What to do. All entries need to be written out again exactly, without their pictures.

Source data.
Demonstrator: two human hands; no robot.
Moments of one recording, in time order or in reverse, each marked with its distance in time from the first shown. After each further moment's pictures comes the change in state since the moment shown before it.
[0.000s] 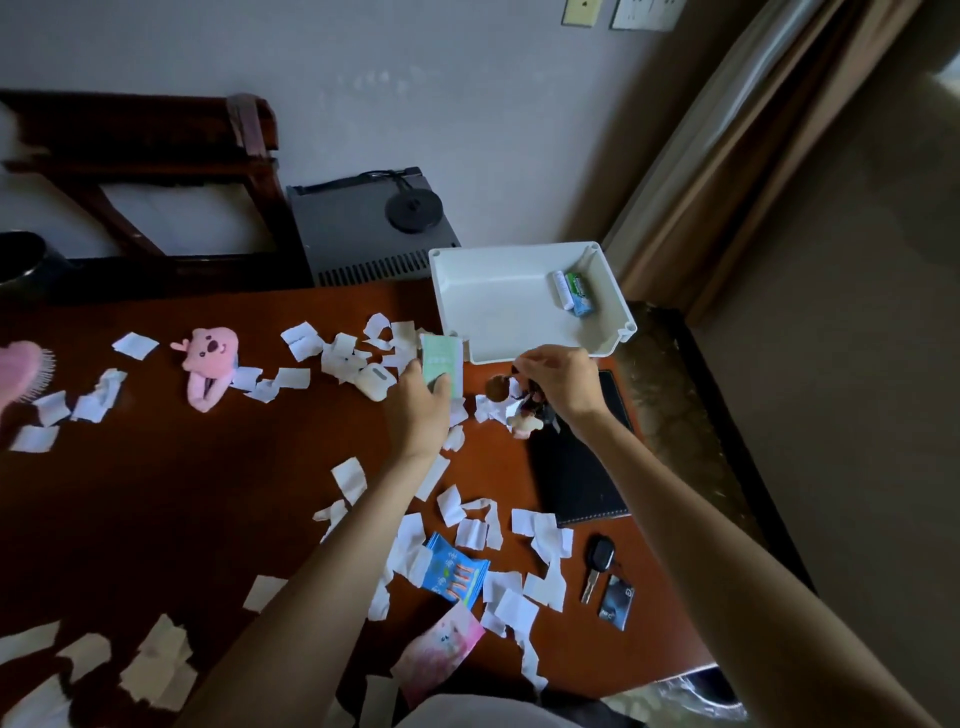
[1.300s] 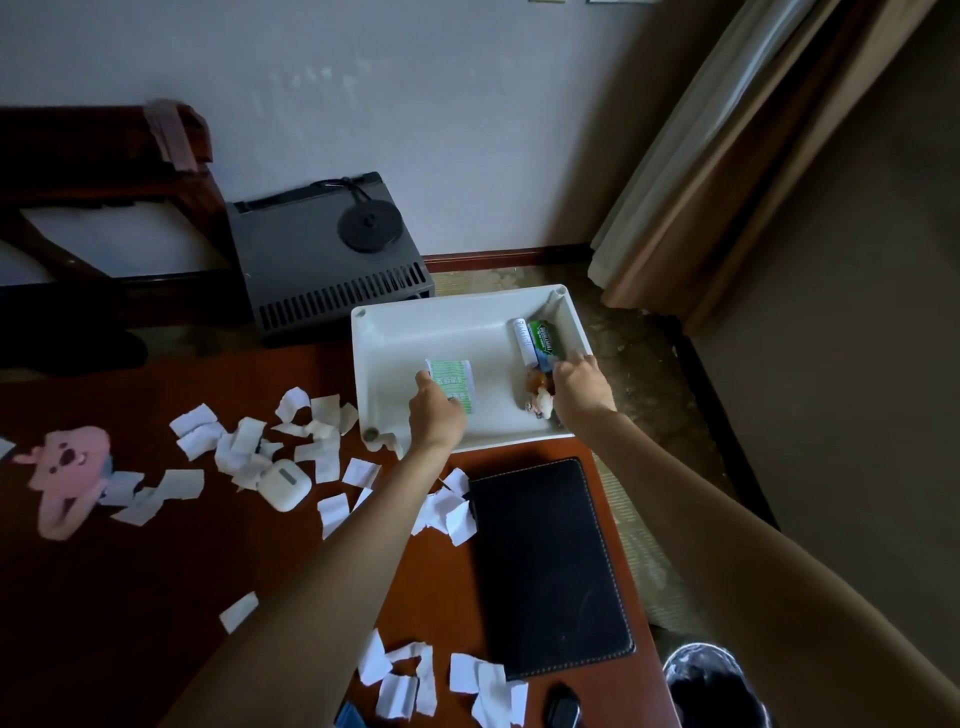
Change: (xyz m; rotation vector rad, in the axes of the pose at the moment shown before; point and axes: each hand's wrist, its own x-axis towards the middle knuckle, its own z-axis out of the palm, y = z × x) left_hand 0.132 0.052 0.139 -0.030 -0.202 -0.231; right_hand 0.174 0.076 -0.049 -0.842 -0.196 0.045
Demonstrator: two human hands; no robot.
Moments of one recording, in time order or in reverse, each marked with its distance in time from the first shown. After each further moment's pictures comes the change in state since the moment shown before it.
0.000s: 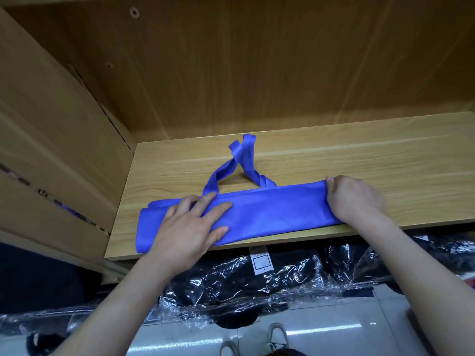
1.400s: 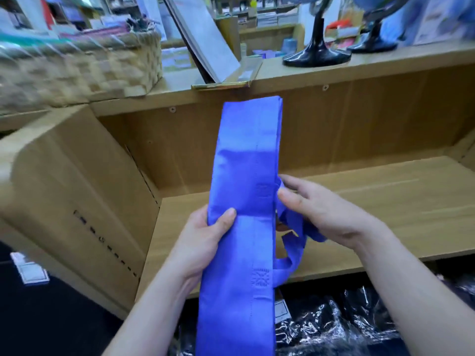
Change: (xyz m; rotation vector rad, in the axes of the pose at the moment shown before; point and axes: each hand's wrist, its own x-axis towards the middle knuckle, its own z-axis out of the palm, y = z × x) left_hand -0.016 0.053 -0.135 -1.662 0.187 -0.249; right_hand -0.089 -0.073 -0.125 1.224 -0.587 -0.667
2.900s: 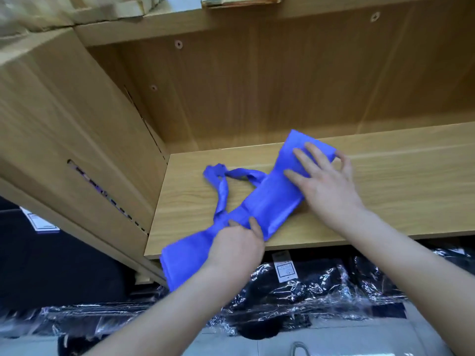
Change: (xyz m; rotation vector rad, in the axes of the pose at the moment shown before) left_hand 0.011 -0.109 0.003 2.152 -0.333 0.125; right_hand 0.035 0.099 -0.010 -1.616 0.312 -0.074
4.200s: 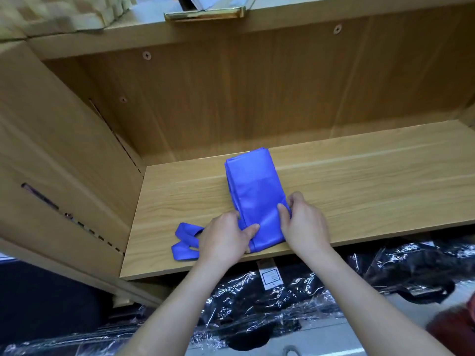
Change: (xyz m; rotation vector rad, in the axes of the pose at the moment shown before) left_hand 0.044 -0.004 0.006 -0.975 0.200 -0.346; right_hand -0.025 -0.027 0.048 0.585 0.026 0.572
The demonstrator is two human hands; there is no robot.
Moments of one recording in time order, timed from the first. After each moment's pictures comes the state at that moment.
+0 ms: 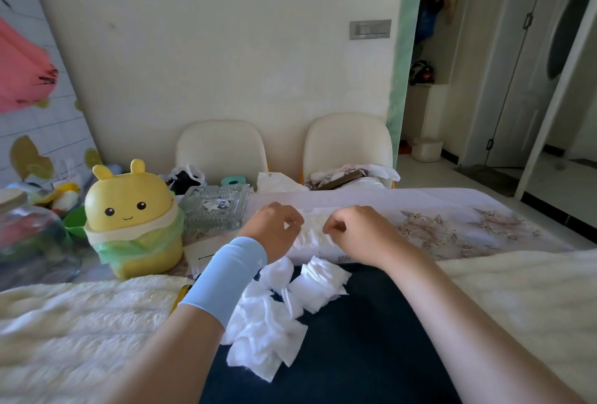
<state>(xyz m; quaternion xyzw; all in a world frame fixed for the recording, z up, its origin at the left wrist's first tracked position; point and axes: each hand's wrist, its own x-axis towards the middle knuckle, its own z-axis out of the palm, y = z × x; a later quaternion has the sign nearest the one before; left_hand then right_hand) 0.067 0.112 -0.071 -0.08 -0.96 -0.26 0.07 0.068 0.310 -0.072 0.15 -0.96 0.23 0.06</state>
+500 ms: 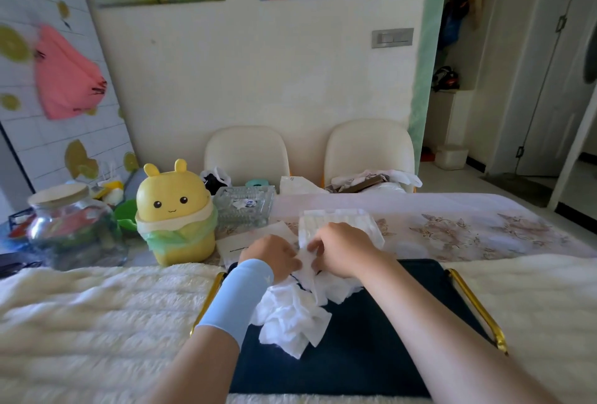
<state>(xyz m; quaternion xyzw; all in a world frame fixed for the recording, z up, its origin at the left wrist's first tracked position) 0.106 0.082 -0.092 0.06 -0.98 -0.19 -0.05 0.090 0.242 -0.081 0.19 -0.97 0.16 -0.02</state>
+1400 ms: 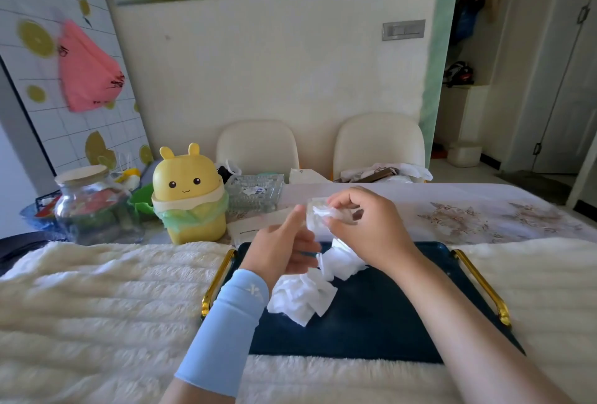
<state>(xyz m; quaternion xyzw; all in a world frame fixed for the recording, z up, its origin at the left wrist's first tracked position) 0.192 0.104 -0.077 0.09 -0.75 -0.65 0.03 0.144 0.269 -0.079 0.23 -0.82 0.50 0.19</state>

Completed exercise.
Demonstrator: two human hands; no robot.
Moments of one recording, in time order or in reverse, each marked with its distance in time from the first shown. After each further moment's pictures comes the change in state since the moment shown before it.
[0.000s] 
[1.300s] 
Change: (xyz m; rotation vector rad, in the axes of the pose at the moment shown before; point and axes: each hand's wrist, its own x-axis towards the middle knuckle, its own z-axis out of the palm, y = z × x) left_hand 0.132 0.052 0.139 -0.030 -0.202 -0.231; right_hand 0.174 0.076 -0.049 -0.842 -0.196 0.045
Demonstrator: two human hands; no robot.
Moments of one recording, in time order or in reverse, each marked with its distance in time from the first shown. After each further moment's pictures comes the change in state since the moment shown before it.
0.000s: 
1.400s: 
Change: (xyz m; rotation vector rad, in the axes of the pose at the moment shown before; point and axes: each hand's wrist, its own x-axis towards the middle knuckle, its own z-axis out of the palm, y = z × x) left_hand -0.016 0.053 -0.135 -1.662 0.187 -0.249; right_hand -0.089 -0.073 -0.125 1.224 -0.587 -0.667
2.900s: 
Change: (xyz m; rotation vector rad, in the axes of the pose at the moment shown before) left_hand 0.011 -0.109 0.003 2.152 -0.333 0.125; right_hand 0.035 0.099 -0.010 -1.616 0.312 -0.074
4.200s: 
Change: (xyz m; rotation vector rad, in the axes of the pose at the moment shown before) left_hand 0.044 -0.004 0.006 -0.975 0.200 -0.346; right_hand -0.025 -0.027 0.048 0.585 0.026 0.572
The demonstrator is two human hands; there is no robot.
Moments of one recording in time order, timed from the first. After each moment's pictures comes the state at that moment.
+0 ms: 
<state>(xyz m; quaternion xyzw; all in a world frame fixed for the recording, z up, its origin at the left wrist's first tracked position; point and axes: each hand's wrist, its own x-axis towards the middle knuckle, its own z-axis out of the palm, y = z × x; a later quaternion has the sign nearest the one before; left_hand then right_hand) 0.067 0.112 -0.071 -0.08 -0.96 -0.26 0.07 0.068 0.310 -0.072 0.15 -0.96 0.23 0.06</state>
+500 ms: 
<state>(xyz m; quaternion xyzw; all in a world frame fixed for the recording, z up, its origin at the left wrist's first tracked position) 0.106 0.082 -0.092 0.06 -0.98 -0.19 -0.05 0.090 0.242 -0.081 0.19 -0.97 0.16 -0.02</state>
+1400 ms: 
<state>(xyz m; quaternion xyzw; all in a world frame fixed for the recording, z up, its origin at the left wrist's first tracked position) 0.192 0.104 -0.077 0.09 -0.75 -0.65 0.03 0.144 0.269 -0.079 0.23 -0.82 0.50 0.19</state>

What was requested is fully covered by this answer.